In any case, I have received a text from the team which does not have any unapproved verses (only 1 intentionally missing verse in the Greek and Urdu text at 11:26, which PTXPrint still reports as unapproved). The same rendering trouble happens at 11:9, 12:10, 12:36, 14:27 and 14:62, which are all \qt locations.

I’ll send an updated archive, for whenever there is space to look again.

Jeff

David_Gardner · July 21, 2023, 12:22pm

I forgot to mention, I did look for \qts elsewhere in the text, and found quite a few places where the interlinear was merged correctly

jklassen · July 21, 2023, 1:02pm

Ok. Well, I was not meaning to claim that every \qt was not working, just that where it was not, there is a \qt.

I’m not sure how to get to the cause of the failed interlinear layout, David. If it’s a fault in the text or the configuration, I have not been able to identify it, yet. I’ll keep looking myself.

Martin_Hosken · July 26, 2023, 10:07am

I’m not sure what is going wrong here, but the first line of verse 9 ends with a space. Removing the space fixes everything up nicely. And looking at the interlinear file, I suspect that Paratext is magically munging that space away. I’m sorry but trying to guess the internal magic that PT does when it considers a character position in a verse is a pain. I do hope we can sort this out for the future.

jklassen · July 27, 2023, 3:32pm

Martin – thank you. Excellent. I’ve edited the project text to remove spaces at these locations, and the rendering is now OK, as you indicated.

I doubt I would have ever identified this cause. Who knows …

As I think you’re suggesting - perhaps PTXPrint could be more tolerant of this, somehow, in the future.

David_Gardner · July 27, 2023, 8:56pm

The problem is, I believe, what Paratext’s XML specifies and what it doesn’t. It specifies chunk of text, gloss-id (cross-referencing the Lexicon.xml file) and the position of the original text in some representatoin of the input stream. It does not preserve the order of occurrence. The verses are not in sequence, either.

A given word or phrase may be glossed as word(s) or stem and morphemes, (of course with different glosses) and the only way to tell which homograph is which or which level of glossing the user expects is via the positioning data. The glossing file seems to ignore case, punctuation and SFM marks, and probably other things too.

Thus if the glossing file matches the input, then assuming that Martin has understood the undocumented way in which Paratext counts characters in its internal representation of the file, then the right thing to do is cut out the word/phrase unit by position and replace with the gloss, possibly doing some case transposition as appropriate.

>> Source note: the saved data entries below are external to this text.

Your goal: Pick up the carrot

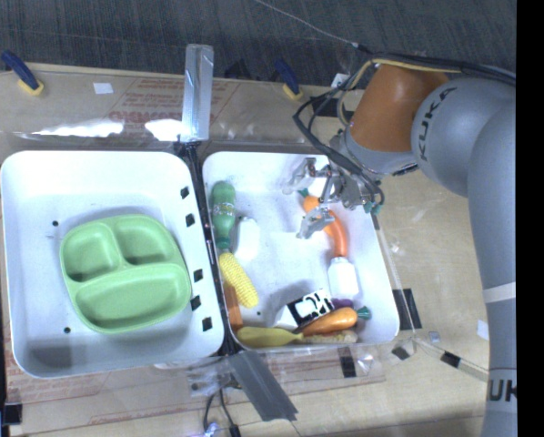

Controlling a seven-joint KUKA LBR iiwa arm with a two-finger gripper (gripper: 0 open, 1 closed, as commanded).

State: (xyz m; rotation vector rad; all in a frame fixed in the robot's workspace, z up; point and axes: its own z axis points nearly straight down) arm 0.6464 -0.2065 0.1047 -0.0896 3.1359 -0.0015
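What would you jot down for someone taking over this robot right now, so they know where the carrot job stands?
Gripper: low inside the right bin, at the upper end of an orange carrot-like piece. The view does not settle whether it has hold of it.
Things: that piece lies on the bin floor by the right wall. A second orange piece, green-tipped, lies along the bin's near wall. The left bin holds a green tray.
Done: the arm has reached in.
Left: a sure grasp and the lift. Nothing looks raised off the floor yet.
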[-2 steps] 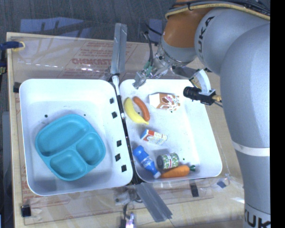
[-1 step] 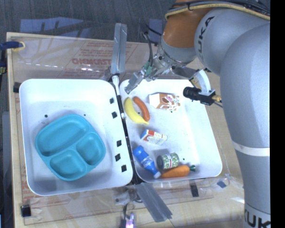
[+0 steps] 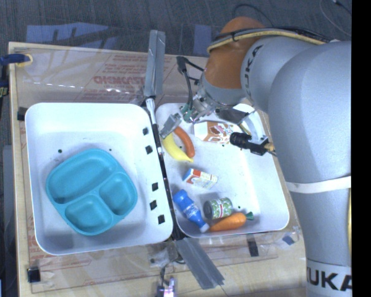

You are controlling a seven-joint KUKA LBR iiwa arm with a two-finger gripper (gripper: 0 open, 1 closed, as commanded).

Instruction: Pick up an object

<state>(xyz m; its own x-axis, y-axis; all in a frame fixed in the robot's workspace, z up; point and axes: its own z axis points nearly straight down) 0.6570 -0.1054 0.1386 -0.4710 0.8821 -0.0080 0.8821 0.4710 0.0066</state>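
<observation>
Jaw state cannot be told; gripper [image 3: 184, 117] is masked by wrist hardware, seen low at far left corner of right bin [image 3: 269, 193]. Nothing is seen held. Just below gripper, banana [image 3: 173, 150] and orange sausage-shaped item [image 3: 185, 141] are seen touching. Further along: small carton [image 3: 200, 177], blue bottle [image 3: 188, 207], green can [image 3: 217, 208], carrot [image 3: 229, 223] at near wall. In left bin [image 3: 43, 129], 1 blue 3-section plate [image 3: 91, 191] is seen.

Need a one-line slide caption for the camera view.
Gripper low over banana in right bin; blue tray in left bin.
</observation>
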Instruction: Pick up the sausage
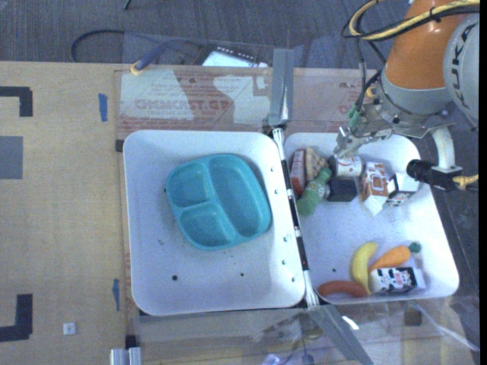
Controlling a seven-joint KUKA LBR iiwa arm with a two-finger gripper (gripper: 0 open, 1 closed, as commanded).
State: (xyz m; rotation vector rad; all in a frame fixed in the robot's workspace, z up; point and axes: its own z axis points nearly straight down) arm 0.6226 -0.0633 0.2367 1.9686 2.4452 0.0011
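Red-brown sausage (342,288) lies untouched at bin's near edge, well apart from gripper (348,152) (finger state can't tell), so approach, grasp & lift all remain.

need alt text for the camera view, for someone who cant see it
A grey and orange robot arm's gripper hovers over the far end of the right bin, well away from the sausage lying at that bin's near edge beside a banana and a carrot. The left bin holds a blue divided plate.
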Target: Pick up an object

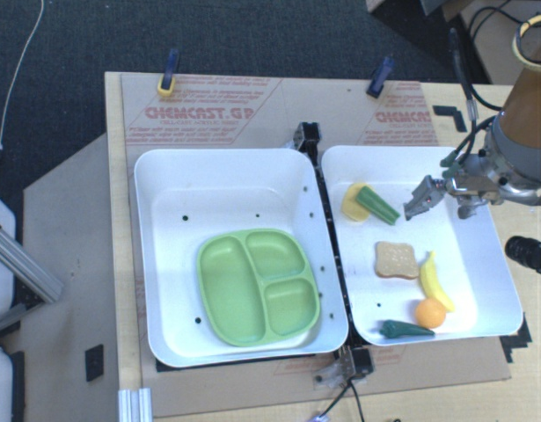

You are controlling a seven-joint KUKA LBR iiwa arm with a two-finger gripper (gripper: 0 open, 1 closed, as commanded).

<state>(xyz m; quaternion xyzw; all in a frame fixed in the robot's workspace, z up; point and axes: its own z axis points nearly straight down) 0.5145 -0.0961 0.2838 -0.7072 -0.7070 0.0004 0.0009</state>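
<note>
We start at the gripper point(442, 199), which hangs over the upper part of the right bin point(508, 271). Its two dark fingers point(421, 199) stand apart and nothing sits between them, so we read it as open and empty. From where we look it appears raised above the bin floor, though its height is hard to judge.

Just to the left of the fingertips lies a green cucumber-like piece point(376, 205), slanted, with its upper end resting against a yellow lemon-like piece point(354, 202). Those two are the nearest candidates.

Lower in the same bin we have a slice of toast point(396, 260), a banana point(434, 280) just beside it, an orange point(431, 313) touching the banana's lower end, and a dark green pod point(405, 329) along the near wall.

Over in the left bin point(156, 236) a green divided plate point(257, 285) lies flat.

So we call this the approach step: nothing has been picked yet. The next move, as we judge it, calls for a short shift left and a descent, with the fingers set across the narrow width of the green piece. The trouble is the yellow piece touching it; one finger has to come down clear of it, or both will just get shoved aside.
</note>
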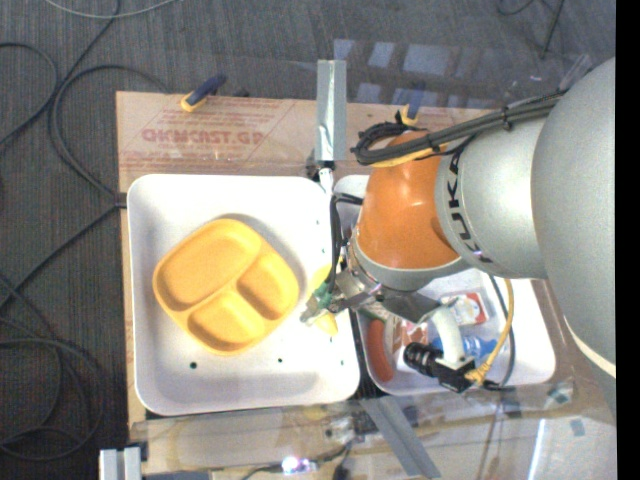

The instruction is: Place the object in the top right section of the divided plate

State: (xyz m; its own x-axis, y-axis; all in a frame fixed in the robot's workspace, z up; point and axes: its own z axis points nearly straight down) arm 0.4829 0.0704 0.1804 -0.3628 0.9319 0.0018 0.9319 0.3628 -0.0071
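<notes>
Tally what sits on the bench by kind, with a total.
Shallow white bins: 2 (left, right)
Yellow divided plastic plate: 1
Blue-and-yellow clip on the cardboard: 1
Total: 4, not counting the partly hidden items under the arm in the right bin.

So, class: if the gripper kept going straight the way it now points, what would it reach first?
The gripper points left, over the left bin's right edge. Straight on, it would probably meet the yellow divided plate first, at its right-hand section. Its height above the bin is unclear, so it might pass over.
</notes>
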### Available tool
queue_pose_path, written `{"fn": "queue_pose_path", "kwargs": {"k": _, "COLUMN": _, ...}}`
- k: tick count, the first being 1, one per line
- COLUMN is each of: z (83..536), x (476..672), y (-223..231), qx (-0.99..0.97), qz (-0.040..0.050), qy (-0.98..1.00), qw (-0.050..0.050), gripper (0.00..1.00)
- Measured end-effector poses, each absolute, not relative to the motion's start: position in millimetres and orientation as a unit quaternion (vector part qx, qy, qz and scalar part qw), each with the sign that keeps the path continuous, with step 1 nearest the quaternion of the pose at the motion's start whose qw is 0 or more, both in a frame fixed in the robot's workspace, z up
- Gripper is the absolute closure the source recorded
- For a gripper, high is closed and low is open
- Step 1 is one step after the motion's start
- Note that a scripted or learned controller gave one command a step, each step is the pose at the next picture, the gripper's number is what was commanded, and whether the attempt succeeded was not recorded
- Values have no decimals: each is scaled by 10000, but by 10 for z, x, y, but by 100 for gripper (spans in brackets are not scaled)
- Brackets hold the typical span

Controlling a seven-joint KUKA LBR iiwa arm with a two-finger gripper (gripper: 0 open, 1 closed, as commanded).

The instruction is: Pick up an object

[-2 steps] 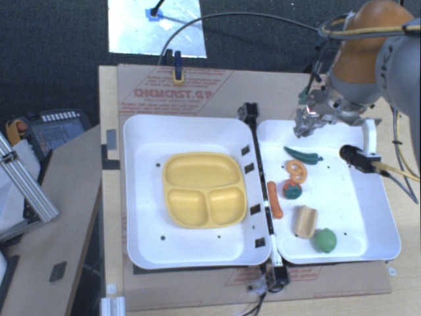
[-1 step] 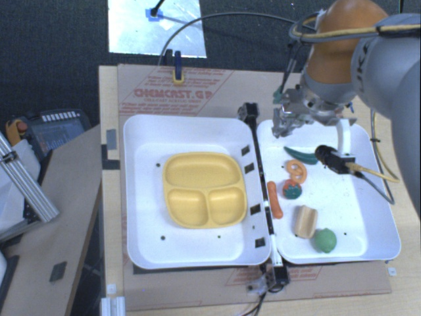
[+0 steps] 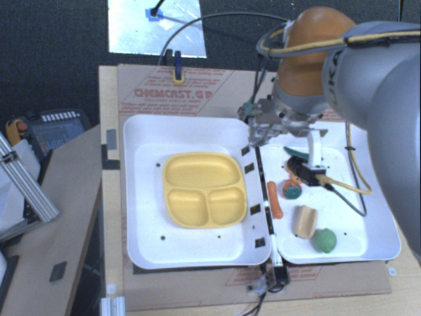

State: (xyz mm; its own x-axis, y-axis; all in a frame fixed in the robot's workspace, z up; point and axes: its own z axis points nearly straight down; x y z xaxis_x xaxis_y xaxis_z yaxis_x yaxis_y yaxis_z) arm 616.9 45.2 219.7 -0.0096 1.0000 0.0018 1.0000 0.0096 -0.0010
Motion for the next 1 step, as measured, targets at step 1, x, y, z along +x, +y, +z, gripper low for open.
{"fn": "queue_pose_path", "kwargs": {"k": 1, "z": 2141, "x": 6097, "y": 969, "qx": -7037, "qz": -9, "qy": -7105, "qw": 8, "gripper": 100}}
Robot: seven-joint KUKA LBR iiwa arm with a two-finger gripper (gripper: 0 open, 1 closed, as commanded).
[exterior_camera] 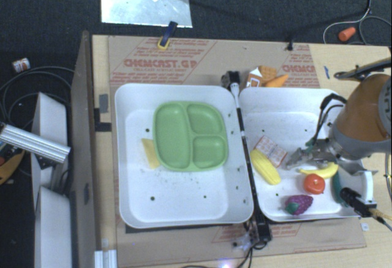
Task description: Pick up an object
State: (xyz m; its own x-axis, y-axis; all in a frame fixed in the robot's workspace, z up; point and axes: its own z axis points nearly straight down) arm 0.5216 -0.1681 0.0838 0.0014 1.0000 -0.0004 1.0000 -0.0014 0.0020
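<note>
The right bin holds a yellow corn cob, a pink and white packet, a yellow banana, a red tomato and a purple grape bunch. My gripper hangs low over this bin, just right of the packet and above the banana's left end. Nothing visible is lifted off the bin floor. The arm's orange band sits over the bin's right side and hides part of it.
The left bin carries a green divided plate and a small yellow piece beside it. An orange carrot and a small box lie on the cardboard behind the bins. A dark green item sits near the tomato.
</note>
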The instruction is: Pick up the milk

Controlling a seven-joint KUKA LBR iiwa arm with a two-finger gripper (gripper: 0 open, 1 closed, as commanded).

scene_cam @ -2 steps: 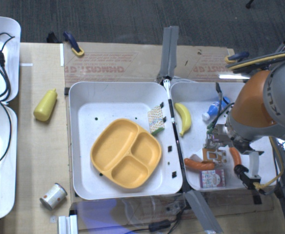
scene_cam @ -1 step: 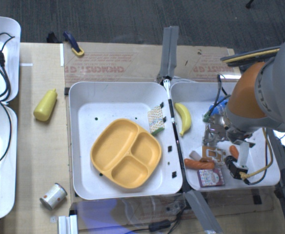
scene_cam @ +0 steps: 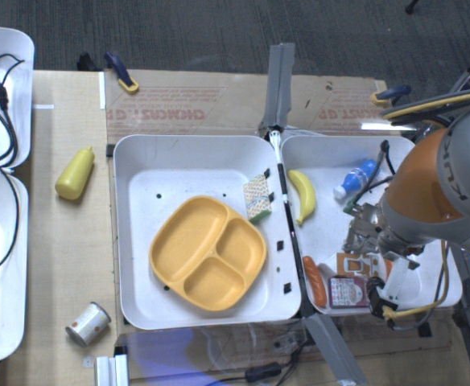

If the verse has changed, then that doesn’t work. If the internal representation of the file is wrong, then it doesn’t work.

Any unconstrained search and replace is going to get false matches on homographs, so that can’t be used as a general approach. There could be some guessing done, looking for fuzzy-matches plus or minus a few characters, breaking at word-gaps, for instance. That would cost a fairly large investment of programmer time, but there could be problems. If the spacing has changed because someone has reordered the words in the verse, the homograph offset by 3 characters might not be the same word. E.g. Romani has fairly free word order:

 O    Del  te  del tut haro
(the) God SUBJ give you grace
"May God give you grace"

vs

 Te  del   o   Del  tut haro
SUBJ give (the) God you grace
"May God give you grace"

PTXprint can’t go into the linguistics rules of the language. Not even Paratext remembers / asks what parts of speech things are. The only reliable way to get trustworthy interlinear data is for the user to approve glosses.